Susana Ibarra is a mom of two, a wife and a business woman. She migrated here from Mexico City and now lives in Loveland, where her catering business is suffering greatly due to the virus.
Ibarra is also volunteering as a test subject for what could be the nation's third COVID-19 vaccine right here in the Tri-State.
“You have to be part of something important to make this world better, I think,” Ibarra said.
Dr. Antoinette Pragalos is an investigator at CTI, a Greater Cincinnati company that researches major medical issues. She's also working behind the scenes to find the latest treatments.
“We’re doing COVID studies -- both treatment and vaccine,” Pragalos said.
Like most of us, Ibarra knows people who have died from the virus, which is one of the reasons she decided to allow the team to study the Janssen vaccine’s effects on her body. She has sat by helplessly while seeing people isolated from family and watching the jobless rate tick up.
“It’s just like it’s like living a nightmare,” Ibarra said.

CTI would have as many as 150 studies going on globally pre-pandemic, said founder Tim Schroeder. These days, COVID is priority No. 1.
“Many people are focused on the impact of COVID itself, but the secondary impact is on research in general,” Schroeder said.
Doctors say long-term, complicated studies with ill but hopeful patients were shut down.
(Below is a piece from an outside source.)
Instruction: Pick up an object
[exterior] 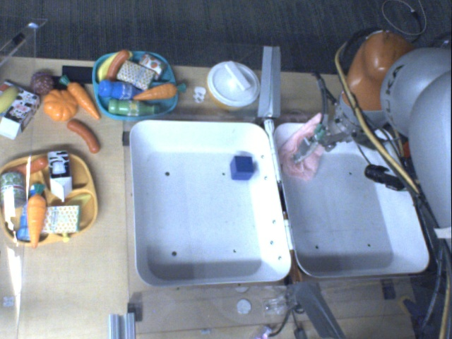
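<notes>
A pink soft object [293,149] lies bunched at the far left corner of the right bin [367,260], against its left rim. My gripper [308,149] reaches in from the right and sits in the middle of that object. Its fingers look drawn together with pink material around and between them. Whether the object is lifted off the bin floor cannot be judged. A small blue cube [242,167] rests on the floor of the left bin [176,253], near its right side and well apart from the gripper.
The arm's grey body and orange band [374,58] fill the upper right, with cables over the right bin's right rim. On the bench stand a white lidded bowl [233,83], a blue bowl of toy food [134,85] and a yellow dish [46,196].
</notes>
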`<state>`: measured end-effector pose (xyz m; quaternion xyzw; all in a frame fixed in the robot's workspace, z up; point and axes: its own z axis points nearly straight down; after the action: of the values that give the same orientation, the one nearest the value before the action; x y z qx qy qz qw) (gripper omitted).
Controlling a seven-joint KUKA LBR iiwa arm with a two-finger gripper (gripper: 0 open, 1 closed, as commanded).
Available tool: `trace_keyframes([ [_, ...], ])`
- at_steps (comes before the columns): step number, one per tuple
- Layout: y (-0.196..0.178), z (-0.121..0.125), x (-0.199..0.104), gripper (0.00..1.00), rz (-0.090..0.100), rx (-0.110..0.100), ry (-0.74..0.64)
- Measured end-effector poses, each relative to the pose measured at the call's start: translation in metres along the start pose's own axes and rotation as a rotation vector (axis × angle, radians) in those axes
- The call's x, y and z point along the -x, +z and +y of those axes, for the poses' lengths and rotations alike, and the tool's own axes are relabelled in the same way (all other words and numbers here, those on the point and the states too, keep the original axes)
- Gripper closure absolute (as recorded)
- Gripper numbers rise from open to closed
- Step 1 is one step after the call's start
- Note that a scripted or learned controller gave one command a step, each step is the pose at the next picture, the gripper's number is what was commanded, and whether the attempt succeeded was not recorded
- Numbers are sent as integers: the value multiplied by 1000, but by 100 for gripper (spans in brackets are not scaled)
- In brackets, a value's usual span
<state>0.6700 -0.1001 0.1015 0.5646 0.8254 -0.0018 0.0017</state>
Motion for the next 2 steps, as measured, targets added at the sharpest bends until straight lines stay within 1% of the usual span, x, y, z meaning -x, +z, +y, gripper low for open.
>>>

“You didn’t want to bring, for instance in a cancer study, bring people with cancer into a place where we were worried about COVID,” Pragalos said.
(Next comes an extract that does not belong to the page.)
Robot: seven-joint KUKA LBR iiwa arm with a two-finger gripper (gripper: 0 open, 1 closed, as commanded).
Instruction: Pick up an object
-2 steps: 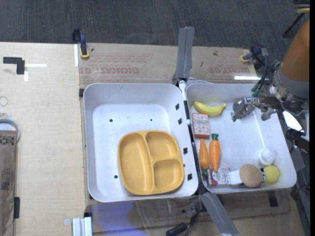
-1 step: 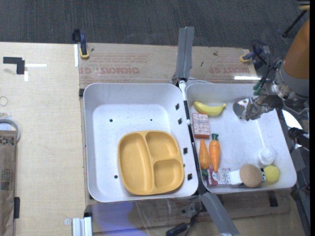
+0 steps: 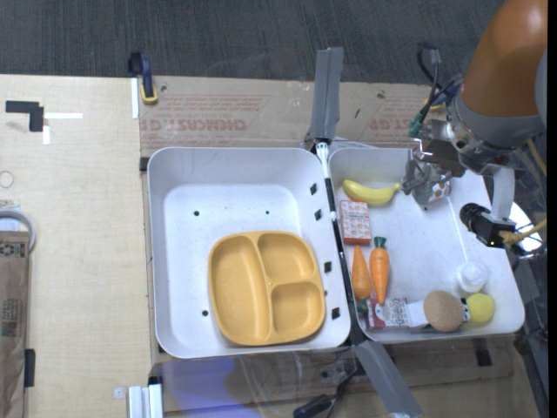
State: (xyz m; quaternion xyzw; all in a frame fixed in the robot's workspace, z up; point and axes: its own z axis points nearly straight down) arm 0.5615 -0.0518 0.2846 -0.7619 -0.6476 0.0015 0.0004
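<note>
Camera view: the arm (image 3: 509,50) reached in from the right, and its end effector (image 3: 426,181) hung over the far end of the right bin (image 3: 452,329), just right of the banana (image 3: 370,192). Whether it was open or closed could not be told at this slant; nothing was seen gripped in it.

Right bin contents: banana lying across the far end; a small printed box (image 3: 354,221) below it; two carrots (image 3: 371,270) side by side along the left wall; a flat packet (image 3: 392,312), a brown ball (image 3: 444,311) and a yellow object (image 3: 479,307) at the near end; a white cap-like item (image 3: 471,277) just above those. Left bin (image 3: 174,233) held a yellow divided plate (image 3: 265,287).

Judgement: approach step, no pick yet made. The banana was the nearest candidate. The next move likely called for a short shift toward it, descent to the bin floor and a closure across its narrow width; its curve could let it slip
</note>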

“And the question is: How do you in your best way possible continue to move things forward?” Schroeder said. “So, technology, use of phones, use of video. You know, obviously we’ve gone to telemedicine for a lot of things.”
His team is developing ways to research from afar.
“Whether it’s wearables," Schroeder said. "Whether it’s implantables. Whether it’s artificial intelligence. Whether it’s the use of things like drones.”
Drones, he said, could be used to get medical supplies to an individual.
“What does research look like 10 years from now and how much of that did we advance over the last 10 months?” Schroeder said.
Pragalos agrees. She said the science community is also examining what was held back in the last 10 months.
“You have to pick back up and start, sometimes, a little bit all over with getting the numbers and how the patients are responding and their bloodwork and all that," Pragalos said. "I like to think of it as more of a delay. We don’t know how much a delay it is going to be."
CTI hopes to get FDA emergency approval for the Janssen vaccine by March.